### [What the task asks]
From the material below, copy exactly the lines beginning with the one that contains "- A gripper" and ending with the one that contains "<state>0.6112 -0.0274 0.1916"; the pictures stay out.

------------------------------------------------------------------------

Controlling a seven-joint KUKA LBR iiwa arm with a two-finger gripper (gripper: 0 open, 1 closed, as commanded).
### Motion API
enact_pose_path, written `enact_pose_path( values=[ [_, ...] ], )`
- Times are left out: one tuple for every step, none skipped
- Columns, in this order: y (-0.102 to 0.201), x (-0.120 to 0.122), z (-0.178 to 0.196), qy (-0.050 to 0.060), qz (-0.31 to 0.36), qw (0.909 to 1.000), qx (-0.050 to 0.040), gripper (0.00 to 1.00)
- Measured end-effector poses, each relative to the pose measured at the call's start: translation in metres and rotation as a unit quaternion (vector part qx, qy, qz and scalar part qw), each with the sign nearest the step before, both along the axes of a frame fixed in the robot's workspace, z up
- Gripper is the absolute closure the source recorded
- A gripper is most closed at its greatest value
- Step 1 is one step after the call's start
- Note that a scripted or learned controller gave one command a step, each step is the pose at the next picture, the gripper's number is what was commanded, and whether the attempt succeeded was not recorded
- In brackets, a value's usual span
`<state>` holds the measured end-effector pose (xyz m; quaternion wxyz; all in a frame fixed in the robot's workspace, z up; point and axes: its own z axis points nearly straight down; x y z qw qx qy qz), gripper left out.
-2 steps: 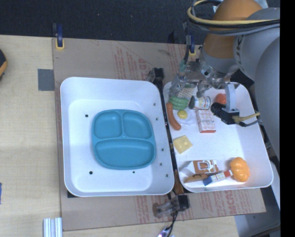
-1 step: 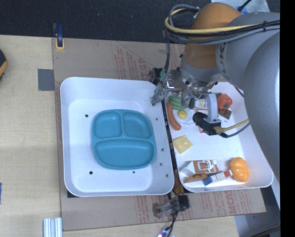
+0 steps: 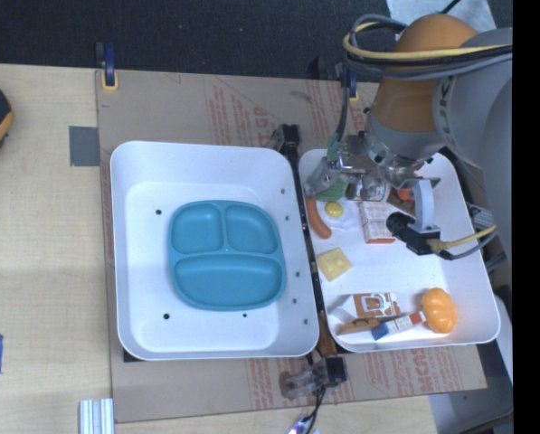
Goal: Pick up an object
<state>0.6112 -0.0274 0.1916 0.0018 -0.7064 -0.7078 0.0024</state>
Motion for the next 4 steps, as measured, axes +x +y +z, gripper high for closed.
enact_pose_path(
  values=[
    [-0.010,0.046,0.001,-0.004,0.002,1.0000,-0.0002,0.00],
    [0.029,0.006,0.000,0.001,0.003,1.0000,0.0003,0.00],
    [0.027,0.008,0.011,0.000,0.004,1.0000,-0.0004,1.00],
    [0.027,0.007,0.011,0.000,0.004,1.0000,-0.0005,0.00]
  ],
)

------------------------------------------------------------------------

### [Reply to the task]
- A gripper is most closed at its greatest value
- Step 1 is one step after the call's start
- Note that a scripted or learned controller gave one command a step, each step is the pose at the next picture, the gripper's number is what was commanded, and whether the attempt succeeded was not recorded
- In brackets, a value's usual span
`<state>` holds the measured end-effector pose (xyz m; quaternion wxyz; all in a frame fixed in the robot's workspace, z up; point and axes: its own z axis points nearly straight down; x y z qw qx qy qz), gripper left out.
-2 steps: 
-1 step: 
+0 steps: 
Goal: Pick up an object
<state>0.6112 -0.0274 0.1916 0.0018 -0.7064 -0.7078 0.0024</state>

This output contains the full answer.